RDC : la sanction du Général Sylvain Ekenge suscite d'énormes réactions
Les propos tenus par le Général Sylvain Ekenge ont été qualifiés non appropriés à une communication officielle qui relativise la prise de position des institutions du pays, selon le communiqué .
Les paroles liées à la qualification du peuple Tutsi de tribale ou égoïste ont été mal jugées par les autorités nationales du régime actuel. Certaines opinions estiment qu'il a été conséquent en tenant des propos vertigineux. Et d'autres laissent entendre que, la bouche autorisée de l'armée a outrepassé les dispositions nécessaires de s'adresser aux citoyens congolais à travers le monde.
Et pour la suspension du porte-parole des FARDC, le Général Sylvain Ekenge, un des notables de Rutshuru qui a requis l'anonymat a fait savoir qu'il s'agit d'un jeu pour ceux qui vivent à plus de 2000 Km toutefois, c'est un apaisement d'esprit et de la communauté internationale.
Selon un acteur politique indépendant de Bunia contacté et qui a aussi voulu rester sous anonymat. « À Kinshasa, les gens sont distraits. S'ils se mettent vraiment en tant que vrais congolais, même le Général n'aurait pas eu à parler de tout ça tout haut », a-t-il indiqué.
De là, on voit que la garantie de la liberté d'expression n'est pas assurée. Selon lui, la RDC devrait penser à se faire des vraies autorités dans les institutions. À l'en croire, nombreux congolais ont peur de dire des vérités par peur de ce qui se passe. La démocratie ou la dictature, tout se joue et se trame à défaut. La population n'est pas dupe.
Selon une source militaire, « la sanction est normale. Le général Sylvain Ekenge n'avait pas mandat de parler en public ce qui se dit au carrefour. C'est un officier supérieur après tout ». Espérant que rien ne dégénère, la RDC reste unie.

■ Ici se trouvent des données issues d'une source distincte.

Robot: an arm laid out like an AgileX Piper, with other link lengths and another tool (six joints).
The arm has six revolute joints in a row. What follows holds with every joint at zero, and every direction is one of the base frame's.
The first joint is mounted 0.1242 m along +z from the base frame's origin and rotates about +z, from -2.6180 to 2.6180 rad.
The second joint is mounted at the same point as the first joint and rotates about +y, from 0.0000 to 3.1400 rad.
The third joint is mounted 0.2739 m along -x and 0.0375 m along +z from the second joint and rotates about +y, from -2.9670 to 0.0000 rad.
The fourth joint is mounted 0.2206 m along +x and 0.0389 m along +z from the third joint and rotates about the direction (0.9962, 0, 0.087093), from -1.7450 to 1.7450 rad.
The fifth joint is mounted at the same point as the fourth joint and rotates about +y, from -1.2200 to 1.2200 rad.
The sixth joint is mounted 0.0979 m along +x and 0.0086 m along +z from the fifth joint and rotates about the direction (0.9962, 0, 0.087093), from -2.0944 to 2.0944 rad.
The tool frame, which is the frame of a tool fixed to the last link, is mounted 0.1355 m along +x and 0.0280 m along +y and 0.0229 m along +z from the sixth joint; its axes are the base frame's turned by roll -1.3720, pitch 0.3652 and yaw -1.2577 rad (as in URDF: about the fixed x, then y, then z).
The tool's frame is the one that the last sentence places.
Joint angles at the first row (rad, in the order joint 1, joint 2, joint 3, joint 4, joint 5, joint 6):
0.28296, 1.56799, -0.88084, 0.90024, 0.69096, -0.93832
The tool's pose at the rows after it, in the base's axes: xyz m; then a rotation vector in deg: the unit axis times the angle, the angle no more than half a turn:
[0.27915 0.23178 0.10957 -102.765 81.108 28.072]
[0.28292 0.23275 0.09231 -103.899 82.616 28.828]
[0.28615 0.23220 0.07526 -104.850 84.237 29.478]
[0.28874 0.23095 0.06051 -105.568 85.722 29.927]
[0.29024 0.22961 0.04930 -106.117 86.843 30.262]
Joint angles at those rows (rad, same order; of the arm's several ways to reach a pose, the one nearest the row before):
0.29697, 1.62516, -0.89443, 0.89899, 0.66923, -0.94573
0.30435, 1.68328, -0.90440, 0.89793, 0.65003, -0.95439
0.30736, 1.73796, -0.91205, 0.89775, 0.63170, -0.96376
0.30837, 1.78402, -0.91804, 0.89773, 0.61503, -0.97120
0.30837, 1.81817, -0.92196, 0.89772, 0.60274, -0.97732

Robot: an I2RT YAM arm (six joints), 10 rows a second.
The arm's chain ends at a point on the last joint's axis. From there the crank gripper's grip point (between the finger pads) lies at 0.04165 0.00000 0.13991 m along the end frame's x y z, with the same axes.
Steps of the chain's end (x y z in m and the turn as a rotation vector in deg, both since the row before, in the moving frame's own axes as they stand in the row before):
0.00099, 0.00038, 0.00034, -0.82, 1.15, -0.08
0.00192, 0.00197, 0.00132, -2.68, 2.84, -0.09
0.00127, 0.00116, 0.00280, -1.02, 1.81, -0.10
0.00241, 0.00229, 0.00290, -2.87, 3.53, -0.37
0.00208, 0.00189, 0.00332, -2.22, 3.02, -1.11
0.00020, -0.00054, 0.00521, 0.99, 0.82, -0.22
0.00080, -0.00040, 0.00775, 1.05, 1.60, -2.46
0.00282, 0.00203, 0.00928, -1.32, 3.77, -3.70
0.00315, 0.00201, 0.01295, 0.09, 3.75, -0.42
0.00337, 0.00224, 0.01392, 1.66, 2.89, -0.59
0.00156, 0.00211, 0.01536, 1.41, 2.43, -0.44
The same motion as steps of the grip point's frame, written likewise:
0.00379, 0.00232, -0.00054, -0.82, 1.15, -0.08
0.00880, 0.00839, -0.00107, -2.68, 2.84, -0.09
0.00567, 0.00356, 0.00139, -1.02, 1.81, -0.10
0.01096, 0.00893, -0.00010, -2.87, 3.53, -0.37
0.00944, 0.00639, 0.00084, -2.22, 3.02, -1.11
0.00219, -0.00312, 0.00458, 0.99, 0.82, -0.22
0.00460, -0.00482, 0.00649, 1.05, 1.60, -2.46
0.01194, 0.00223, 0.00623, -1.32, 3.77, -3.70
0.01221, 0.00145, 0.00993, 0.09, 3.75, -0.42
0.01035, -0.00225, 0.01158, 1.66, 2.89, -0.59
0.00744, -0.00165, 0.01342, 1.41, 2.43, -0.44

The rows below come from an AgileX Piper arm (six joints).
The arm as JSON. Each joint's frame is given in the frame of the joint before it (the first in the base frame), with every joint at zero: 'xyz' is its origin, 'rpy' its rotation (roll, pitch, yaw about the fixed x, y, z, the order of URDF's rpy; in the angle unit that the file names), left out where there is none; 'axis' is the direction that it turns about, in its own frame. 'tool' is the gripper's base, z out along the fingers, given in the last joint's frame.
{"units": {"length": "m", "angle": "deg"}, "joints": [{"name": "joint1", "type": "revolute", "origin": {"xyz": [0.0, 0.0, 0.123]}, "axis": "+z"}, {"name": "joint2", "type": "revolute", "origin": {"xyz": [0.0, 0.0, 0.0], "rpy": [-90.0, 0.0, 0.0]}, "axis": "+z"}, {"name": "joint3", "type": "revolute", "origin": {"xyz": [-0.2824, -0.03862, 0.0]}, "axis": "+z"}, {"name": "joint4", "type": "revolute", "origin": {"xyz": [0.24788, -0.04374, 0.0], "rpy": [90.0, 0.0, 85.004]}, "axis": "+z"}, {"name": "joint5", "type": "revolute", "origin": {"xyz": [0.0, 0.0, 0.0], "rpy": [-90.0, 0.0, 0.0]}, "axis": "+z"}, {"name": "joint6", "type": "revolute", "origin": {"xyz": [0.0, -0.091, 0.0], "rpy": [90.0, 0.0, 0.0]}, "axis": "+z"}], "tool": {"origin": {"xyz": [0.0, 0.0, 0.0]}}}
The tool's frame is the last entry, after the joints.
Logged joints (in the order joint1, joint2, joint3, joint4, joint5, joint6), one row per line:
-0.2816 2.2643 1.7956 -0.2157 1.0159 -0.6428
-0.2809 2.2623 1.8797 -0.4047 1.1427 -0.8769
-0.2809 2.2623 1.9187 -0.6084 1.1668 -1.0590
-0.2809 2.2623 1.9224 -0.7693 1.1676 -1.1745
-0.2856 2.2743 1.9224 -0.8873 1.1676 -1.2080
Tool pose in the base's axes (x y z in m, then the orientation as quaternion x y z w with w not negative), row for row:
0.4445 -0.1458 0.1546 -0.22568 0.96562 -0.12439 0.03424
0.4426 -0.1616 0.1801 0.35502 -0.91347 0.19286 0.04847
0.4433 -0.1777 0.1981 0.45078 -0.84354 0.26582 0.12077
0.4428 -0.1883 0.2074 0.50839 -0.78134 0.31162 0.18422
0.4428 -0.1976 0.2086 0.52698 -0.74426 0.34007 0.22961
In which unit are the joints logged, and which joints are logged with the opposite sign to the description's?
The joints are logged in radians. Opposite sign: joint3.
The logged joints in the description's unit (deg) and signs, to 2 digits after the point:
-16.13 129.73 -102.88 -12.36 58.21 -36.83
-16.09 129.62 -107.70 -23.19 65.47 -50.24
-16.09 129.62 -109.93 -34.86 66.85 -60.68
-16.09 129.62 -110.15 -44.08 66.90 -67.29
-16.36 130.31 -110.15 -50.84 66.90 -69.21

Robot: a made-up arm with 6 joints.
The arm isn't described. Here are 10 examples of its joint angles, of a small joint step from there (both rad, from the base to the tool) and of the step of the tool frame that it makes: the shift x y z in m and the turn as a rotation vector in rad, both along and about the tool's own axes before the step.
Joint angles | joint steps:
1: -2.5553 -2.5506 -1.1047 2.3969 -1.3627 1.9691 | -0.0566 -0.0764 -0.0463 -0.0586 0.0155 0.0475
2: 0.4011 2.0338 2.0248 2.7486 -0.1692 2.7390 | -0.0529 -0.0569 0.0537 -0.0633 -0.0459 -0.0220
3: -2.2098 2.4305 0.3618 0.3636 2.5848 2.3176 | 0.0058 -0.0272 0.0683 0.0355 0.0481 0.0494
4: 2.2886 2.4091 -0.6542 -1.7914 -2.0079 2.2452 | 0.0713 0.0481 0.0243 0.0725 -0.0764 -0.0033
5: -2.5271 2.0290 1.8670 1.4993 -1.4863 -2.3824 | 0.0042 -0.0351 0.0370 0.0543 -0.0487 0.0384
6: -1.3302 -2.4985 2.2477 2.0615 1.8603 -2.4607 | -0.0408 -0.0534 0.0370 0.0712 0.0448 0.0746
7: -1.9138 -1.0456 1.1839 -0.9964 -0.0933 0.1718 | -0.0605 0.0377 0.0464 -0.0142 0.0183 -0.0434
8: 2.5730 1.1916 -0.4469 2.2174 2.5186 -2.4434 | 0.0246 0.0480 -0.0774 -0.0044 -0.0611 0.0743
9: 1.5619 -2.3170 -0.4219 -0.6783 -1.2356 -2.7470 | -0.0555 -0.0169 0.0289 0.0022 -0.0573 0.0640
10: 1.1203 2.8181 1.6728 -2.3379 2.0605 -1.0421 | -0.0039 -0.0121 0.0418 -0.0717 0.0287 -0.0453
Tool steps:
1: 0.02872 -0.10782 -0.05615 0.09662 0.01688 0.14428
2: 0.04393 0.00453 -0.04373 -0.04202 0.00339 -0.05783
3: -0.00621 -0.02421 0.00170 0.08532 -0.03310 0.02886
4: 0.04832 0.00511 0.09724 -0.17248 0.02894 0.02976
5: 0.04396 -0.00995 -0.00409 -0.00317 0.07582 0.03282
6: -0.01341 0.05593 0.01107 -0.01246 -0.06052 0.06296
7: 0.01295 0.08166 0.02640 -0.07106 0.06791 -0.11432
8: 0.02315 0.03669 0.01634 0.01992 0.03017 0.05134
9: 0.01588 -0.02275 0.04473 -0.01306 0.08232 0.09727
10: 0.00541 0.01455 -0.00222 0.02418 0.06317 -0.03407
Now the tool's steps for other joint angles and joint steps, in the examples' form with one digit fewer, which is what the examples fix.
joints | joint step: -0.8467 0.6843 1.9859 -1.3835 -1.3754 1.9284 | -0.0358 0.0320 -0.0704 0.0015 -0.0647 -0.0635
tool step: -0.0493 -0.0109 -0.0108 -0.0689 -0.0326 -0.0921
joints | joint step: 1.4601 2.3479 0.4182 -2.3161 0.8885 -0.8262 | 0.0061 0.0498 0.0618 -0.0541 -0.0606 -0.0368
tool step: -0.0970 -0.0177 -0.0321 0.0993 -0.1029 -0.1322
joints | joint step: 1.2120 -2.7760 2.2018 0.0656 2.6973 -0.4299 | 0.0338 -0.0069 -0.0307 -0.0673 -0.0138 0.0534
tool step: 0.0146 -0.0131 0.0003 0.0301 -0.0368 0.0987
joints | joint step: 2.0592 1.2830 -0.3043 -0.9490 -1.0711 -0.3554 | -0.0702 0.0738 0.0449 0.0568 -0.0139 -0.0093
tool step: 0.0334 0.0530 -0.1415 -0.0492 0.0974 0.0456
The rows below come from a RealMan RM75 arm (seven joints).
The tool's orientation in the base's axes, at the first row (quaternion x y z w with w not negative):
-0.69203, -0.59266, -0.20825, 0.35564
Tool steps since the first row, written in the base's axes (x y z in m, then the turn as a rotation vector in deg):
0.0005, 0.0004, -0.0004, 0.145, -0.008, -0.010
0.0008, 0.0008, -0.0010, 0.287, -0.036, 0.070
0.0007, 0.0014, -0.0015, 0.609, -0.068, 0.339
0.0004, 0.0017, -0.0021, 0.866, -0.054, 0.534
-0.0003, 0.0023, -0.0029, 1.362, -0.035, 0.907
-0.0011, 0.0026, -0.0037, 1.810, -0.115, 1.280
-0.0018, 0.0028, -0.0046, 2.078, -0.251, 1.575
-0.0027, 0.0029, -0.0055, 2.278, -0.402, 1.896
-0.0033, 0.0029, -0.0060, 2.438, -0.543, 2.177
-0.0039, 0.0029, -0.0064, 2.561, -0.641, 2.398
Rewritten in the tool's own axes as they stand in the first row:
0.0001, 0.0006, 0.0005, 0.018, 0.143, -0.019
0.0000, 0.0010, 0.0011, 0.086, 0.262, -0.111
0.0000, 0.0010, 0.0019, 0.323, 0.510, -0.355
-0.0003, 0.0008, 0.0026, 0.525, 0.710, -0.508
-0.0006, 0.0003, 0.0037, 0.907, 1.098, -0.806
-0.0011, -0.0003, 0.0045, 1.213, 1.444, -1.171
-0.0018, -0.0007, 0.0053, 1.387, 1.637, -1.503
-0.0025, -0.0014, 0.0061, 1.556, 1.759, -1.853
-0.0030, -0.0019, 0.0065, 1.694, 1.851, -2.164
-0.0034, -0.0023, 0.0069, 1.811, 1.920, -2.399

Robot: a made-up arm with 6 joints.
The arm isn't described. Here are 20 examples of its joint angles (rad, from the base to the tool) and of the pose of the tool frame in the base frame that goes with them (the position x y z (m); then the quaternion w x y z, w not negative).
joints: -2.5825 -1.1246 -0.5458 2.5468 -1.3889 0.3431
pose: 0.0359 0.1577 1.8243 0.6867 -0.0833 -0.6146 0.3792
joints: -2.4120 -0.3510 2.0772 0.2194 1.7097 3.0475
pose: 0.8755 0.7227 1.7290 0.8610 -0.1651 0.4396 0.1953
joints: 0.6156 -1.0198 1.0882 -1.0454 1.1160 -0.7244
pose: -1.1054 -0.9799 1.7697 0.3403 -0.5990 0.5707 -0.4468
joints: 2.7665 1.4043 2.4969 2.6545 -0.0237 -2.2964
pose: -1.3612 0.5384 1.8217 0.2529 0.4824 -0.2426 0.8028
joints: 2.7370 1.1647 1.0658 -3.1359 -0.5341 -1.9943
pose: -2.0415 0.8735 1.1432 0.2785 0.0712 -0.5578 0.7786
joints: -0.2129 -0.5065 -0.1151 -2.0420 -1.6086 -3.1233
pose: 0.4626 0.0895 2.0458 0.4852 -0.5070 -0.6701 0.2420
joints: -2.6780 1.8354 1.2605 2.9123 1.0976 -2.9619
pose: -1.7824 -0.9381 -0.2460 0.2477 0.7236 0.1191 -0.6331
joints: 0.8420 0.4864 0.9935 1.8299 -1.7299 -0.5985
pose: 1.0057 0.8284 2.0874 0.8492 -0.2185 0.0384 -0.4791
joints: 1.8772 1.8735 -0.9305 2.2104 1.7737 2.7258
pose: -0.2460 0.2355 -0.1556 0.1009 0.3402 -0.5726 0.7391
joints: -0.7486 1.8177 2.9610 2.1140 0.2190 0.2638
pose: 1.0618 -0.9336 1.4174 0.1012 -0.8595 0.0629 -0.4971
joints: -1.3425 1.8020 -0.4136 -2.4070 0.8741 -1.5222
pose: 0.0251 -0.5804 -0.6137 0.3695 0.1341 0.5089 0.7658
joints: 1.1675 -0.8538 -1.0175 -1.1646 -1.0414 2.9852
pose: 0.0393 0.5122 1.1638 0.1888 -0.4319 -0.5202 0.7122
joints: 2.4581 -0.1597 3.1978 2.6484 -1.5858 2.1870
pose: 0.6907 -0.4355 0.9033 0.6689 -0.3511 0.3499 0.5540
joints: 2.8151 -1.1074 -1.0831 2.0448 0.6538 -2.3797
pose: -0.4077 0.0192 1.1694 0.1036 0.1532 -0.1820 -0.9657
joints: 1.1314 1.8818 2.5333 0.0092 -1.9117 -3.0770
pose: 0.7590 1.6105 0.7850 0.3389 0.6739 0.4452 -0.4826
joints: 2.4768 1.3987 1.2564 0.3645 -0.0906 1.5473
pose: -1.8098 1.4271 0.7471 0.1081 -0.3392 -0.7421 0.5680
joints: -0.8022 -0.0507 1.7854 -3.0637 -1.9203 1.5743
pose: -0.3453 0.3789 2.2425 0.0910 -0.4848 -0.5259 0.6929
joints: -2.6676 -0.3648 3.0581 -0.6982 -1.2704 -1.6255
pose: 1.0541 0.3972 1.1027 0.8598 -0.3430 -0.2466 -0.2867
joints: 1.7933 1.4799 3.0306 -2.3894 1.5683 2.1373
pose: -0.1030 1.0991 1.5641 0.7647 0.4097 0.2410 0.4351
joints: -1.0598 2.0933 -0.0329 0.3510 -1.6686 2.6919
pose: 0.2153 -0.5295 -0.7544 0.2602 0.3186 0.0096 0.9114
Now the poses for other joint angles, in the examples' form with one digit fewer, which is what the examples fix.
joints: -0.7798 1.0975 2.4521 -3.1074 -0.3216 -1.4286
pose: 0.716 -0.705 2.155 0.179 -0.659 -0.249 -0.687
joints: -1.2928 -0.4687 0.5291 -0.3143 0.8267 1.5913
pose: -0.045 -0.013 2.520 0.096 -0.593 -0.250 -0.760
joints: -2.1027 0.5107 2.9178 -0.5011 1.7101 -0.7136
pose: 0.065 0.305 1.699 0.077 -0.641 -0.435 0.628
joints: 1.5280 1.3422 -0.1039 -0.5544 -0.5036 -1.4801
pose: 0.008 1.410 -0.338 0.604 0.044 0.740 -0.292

Rappelons-le, dans un communiqué officiel rendu public ce dimanche, signé par le chef d’état-major général des Forces armées de la République démocratique du Congo (FARDC), le lieutenant-général Jules Mbanza Mwilambwe, l’armée congolaise a annoncé la suspension du général-major Sylvain Ekenge, jusque-là porte-parole des FARDC.